Opportunity

Batteries are used as sources of power in various electronic and electrical devices and apparatus, such as watches, mobile phones, power tools and vehicles. The performance of batteries varies according to the materials they are made from, with rechargeable batteries’ electrodes made from materials that can repeatedly store and release energy by means of reversible chemical reactions. However, electrode materials ultimately lose their ability to be charged and/or discharged, at which point rechargeable batteries cease to function. This can occur when the active materials comprising electrodes crack due to repeated volume changes during charging and discharging of the battery.
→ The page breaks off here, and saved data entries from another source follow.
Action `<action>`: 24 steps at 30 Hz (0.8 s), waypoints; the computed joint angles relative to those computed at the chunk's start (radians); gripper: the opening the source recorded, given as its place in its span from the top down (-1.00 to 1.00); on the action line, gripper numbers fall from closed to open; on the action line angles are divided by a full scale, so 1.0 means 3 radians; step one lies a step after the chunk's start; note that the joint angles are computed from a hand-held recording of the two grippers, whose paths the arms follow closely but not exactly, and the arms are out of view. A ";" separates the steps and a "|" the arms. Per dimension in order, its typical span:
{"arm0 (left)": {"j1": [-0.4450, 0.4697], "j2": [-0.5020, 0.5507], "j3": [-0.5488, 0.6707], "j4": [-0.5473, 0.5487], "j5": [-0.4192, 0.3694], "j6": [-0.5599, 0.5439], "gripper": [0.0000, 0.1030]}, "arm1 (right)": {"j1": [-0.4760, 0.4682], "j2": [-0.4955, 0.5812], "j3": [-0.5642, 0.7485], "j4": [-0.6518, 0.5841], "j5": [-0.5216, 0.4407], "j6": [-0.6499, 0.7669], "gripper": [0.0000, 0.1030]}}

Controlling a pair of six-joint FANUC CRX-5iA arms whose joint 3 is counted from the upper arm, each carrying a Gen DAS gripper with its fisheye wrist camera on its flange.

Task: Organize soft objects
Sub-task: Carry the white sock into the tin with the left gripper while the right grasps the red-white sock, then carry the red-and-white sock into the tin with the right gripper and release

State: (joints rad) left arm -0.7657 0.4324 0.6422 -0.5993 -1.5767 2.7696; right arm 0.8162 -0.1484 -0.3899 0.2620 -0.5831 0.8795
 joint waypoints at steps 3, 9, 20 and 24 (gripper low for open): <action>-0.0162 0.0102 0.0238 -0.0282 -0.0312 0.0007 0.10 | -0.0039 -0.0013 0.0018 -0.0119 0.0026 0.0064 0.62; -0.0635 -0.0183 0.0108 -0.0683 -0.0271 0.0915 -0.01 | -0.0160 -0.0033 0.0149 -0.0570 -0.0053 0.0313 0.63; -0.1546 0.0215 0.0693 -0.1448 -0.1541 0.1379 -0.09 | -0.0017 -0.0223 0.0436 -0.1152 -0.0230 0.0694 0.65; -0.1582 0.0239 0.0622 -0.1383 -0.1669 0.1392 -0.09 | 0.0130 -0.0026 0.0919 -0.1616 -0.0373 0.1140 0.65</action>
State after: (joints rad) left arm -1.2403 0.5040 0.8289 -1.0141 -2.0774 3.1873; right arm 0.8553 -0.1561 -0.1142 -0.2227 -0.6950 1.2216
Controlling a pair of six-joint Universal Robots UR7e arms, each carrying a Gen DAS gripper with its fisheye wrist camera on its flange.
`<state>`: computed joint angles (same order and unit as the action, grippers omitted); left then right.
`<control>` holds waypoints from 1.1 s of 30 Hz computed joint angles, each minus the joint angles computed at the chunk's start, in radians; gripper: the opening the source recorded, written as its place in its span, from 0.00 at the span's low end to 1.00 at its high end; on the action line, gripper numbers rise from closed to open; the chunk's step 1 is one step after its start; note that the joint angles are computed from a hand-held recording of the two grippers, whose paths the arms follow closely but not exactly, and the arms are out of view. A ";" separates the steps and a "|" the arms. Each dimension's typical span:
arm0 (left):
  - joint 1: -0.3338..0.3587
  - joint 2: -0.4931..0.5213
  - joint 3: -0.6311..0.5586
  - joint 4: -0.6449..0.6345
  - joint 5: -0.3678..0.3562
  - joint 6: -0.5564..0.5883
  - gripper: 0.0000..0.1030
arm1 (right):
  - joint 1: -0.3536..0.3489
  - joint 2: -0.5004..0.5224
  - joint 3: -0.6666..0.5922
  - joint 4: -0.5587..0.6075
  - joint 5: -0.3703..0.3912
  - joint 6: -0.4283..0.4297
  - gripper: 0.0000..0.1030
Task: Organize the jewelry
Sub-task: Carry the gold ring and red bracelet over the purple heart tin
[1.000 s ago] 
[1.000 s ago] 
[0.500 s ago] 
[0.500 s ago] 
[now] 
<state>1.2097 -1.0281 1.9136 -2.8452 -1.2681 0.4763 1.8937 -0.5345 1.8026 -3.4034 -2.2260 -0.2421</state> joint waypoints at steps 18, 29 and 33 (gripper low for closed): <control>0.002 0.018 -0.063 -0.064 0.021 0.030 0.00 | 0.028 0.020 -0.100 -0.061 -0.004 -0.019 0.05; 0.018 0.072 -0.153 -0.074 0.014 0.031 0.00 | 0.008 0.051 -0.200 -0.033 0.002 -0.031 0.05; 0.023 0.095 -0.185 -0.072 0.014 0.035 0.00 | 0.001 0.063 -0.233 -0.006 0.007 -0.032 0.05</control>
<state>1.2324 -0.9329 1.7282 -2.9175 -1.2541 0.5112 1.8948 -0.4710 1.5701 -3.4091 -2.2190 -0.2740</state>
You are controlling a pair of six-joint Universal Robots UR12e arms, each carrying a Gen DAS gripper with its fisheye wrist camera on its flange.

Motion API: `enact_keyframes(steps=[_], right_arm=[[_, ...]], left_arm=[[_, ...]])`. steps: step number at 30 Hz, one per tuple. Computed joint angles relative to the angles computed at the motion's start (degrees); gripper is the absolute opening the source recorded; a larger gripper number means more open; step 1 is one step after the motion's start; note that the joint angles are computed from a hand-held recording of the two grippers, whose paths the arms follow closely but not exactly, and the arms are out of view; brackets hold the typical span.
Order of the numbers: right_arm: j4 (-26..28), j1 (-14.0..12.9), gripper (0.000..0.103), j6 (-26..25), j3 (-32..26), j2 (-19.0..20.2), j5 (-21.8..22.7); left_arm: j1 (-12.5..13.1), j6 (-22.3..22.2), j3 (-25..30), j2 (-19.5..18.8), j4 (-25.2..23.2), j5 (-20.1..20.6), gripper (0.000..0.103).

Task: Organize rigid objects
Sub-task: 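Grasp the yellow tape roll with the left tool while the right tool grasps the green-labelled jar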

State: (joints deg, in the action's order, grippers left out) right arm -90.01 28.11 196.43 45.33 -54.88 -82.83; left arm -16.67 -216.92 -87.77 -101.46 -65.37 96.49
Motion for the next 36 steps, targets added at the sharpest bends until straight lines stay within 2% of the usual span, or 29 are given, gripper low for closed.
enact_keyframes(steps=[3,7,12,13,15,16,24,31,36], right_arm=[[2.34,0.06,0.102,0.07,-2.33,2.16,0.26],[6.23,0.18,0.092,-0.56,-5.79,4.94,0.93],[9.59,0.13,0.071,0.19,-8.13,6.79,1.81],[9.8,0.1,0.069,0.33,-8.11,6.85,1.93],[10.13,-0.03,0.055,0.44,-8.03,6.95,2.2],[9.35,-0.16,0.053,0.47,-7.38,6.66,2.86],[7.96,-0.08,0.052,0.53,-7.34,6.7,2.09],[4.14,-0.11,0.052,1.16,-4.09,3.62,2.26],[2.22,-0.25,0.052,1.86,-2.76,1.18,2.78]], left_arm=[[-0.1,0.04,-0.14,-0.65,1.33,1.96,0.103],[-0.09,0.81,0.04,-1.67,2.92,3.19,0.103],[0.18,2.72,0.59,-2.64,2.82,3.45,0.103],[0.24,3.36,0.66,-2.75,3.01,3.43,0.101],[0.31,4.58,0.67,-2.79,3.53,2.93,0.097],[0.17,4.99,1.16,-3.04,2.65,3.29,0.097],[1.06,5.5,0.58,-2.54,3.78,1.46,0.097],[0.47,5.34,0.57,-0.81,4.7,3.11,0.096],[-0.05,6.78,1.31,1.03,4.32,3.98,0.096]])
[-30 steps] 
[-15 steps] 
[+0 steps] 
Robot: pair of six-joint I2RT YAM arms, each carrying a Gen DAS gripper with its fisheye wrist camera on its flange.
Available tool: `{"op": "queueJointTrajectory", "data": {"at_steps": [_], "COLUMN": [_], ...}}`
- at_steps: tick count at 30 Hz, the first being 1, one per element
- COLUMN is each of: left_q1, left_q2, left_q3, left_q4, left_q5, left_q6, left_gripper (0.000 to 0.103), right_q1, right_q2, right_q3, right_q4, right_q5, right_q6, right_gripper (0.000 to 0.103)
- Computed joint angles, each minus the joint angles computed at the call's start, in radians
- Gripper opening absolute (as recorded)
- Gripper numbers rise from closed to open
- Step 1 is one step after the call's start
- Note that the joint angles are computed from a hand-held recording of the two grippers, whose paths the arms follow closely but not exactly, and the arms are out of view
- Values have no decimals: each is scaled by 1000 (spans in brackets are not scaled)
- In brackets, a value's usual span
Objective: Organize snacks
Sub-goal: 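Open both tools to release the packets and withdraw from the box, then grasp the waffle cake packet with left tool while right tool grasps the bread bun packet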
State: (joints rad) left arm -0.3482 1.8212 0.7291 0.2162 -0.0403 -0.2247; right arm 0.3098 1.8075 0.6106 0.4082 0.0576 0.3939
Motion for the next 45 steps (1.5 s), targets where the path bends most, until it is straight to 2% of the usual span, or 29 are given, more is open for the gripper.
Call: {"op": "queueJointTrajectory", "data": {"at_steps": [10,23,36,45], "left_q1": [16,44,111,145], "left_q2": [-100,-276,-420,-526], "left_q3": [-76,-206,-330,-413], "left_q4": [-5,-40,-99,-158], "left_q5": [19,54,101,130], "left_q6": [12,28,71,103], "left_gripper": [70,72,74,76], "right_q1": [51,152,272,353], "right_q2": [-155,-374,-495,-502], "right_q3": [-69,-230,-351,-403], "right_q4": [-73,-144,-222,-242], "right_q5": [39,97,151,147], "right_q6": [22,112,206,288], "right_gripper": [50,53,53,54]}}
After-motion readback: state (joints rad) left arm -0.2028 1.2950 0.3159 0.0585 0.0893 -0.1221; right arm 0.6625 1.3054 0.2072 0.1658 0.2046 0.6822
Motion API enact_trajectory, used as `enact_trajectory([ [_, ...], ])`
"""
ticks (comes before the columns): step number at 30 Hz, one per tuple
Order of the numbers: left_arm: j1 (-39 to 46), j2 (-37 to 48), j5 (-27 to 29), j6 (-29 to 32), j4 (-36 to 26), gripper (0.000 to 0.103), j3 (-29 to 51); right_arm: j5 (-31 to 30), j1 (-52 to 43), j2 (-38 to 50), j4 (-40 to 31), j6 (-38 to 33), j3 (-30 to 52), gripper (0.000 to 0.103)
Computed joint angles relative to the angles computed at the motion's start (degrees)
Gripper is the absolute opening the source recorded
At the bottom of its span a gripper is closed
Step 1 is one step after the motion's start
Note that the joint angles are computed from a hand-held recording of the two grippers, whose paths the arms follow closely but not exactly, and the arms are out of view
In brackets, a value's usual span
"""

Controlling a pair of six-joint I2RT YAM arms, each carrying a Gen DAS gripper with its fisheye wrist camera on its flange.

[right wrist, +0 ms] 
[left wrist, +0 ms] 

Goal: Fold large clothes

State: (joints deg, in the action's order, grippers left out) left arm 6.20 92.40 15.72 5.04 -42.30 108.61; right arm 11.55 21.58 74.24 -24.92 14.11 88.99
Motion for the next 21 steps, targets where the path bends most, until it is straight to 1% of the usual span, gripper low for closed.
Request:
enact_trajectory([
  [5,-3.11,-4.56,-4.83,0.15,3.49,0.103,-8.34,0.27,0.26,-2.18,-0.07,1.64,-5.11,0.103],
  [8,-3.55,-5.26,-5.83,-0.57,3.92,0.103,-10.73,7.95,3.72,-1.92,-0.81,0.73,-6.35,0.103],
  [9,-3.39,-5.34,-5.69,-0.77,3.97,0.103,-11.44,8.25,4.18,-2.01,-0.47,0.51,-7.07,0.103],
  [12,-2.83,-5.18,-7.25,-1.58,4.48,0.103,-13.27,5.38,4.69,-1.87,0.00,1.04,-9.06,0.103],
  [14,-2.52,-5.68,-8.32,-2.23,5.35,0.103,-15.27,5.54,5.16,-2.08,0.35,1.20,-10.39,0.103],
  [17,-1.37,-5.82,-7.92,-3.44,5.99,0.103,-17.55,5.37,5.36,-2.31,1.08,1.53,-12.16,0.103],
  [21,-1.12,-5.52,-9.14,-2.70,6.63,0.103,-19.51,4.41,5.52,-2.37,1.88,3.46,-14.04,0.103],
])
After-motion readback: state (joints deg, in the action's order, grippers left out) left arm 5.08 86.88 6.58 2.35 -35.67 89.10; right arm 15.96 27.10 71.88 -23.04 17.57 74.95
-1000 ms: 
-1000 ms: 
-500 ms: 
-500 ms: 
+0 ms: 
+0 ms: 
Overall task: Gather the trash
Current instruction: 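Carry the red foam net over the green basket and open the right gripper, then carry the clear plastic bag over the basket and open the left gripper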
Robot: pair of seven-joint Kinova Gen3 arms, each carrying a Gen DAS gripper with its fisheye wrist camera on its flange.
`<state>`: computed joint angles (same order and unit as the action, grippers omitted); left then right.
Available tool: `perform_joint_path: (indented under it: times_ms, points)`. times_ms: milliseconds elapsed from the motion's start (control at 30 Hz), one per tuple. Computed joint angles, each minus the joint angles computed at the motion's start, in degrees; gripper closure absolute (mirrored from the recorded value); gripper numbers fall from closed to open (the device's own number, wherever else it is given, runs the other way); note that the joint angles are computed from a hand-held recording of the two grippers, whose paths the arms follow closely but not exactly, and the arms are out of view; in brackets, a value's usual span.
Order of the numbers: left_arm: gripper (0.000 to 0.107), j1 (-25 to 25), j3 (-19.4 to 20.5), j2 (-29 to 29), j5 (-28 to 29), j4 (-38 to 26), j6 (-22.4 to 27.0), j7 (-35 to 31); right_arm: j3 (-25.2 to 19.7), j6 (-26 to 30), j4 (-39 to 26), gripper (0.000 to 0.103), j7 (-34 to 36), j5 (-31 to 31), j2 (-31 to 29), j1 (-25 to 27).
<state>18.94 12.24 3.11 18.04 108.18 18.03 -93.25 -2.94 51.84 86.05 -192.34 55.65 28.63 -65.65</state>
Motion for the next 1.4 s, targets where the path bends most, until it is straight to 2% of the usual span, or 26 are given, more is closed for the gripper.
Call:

Thus, there is need for active materials with enhanced stability to improve the lifetime of electrodes in rechargeable batteries.

Technology 

The inventors have discovered that certain materials can accommodate large amounts of metal ions, such as lithium or sodium ions, which makes these materials suitable for serving as anode materials in batteries. However, these materials undergo large volume expansions during metal-ion insertion, followed by large volume contractions during metal-ion detachment. This can result in damage such as material cracking, and thus poor battery performance. Nanomaterials can be used to accommodate the above-described volume changes but are challenging and expensive to mass produce and have decreased energy density. The inventors have solved this problem by developing active materials and corresponding stretchable polymer coatings. The former can serve as anodes, and the latter function as stabilising ‘balloons’ around anodes, such that they expand and contract during charging and discharging without suffering damage. This enhances battery lifetime and performance. In addition, such polymer coatings can be applied to other active materials in rechargeable batteries.

Advantages

• Polymer coatings are easily introduced onto commercially available materials via processes that are suitable for use in mass production of various anode–coating systems.
• Proportions of polymer coatings have been identified that result in a good balance between charge capacity and capacity retention, with the latter ranging from ~90 to 100%.
• The polymer coatings can be applied to other (i.e., non-anode) active materials in rechargeable batteries.

Applications

• Mass production of rechargeable batteries with enhanced stability and thus longer lifetimes than currently available rechargeable batteries.
• High-efficiency rechargeable batteries for use in electrical and electronic devices.